• [WHAT TO DO]
Everything below from the line with "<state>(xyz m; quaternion" to the last line, both included, is to be written out exactly, with nothing added.

• [DATA EXCERPT]
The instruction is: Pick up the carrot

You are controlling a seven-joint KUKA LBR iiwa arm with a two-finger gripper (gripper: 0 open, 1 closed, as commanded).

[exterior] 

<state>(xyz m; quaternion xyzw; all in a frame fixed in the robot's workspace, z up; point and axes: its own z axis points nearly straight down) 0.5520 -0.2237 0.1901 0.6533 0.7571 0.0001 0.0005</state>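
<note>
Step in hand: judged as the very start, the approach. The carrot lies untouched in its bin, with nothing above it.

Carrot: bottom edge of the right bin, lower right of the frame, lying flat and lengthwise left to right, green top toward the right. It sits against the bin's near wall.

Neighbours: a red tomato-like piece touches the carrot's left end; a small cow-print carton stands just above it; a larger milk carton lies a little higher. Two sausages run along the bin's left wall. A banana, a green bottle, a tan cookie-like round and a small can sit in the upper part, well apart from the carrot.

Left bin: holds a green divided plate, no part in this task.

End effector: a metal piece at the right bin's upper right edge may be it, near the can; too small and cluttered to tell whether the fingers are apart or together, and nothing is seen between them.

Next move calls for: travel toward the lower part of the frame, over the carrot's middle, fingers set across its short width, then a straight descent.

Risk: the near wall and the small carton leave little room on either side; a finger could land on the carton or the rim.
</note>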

• [OUTPUT OF THE TASK]
<state>(xyz m; quaternion xyzw; all in a frame fixed in the robot's workspace, z up; point and axes: its own z axis points nearly straight down) 0.5520 -0.2237 0.1901 0.6533 0.7571 0.0001 0.0005</state>
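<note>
Step in hand: judged as the very start, the approach. The carrot lies untouched in its bin, with nothing above it.

Carrot: bottom edge of the right bin, lower right of the frame, lying flat and lengthwise left to right, green top toward the right. It sits against the bin's near wall.

Neighbours: a red tomato-like piece touches the carrot's left end; a small cow-print carton stands just above it; a larger milk carton lies a little higher. Two sausages run along the bin's left wall. A banana, a green bottle, a tan cookie-like round and a small can sit in the upper part, well apart from the carrot.

Left bin: holds a green divided plate, no part in this task.

End effector: a metal piece at the right bin's upper right edge may be it, near the can; too small and cluttered to tell whether the fingers are apart or together, and nothing is seen between them.

Next move calls for: travel toward the lower part of the frame, over the carrot's middle, fingers set across its short width, then a straight descent.

Risk: the near wall and the small carton leave little room on either side; a finger could land on the carton or the rim.
</note>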

The exercise is now complete.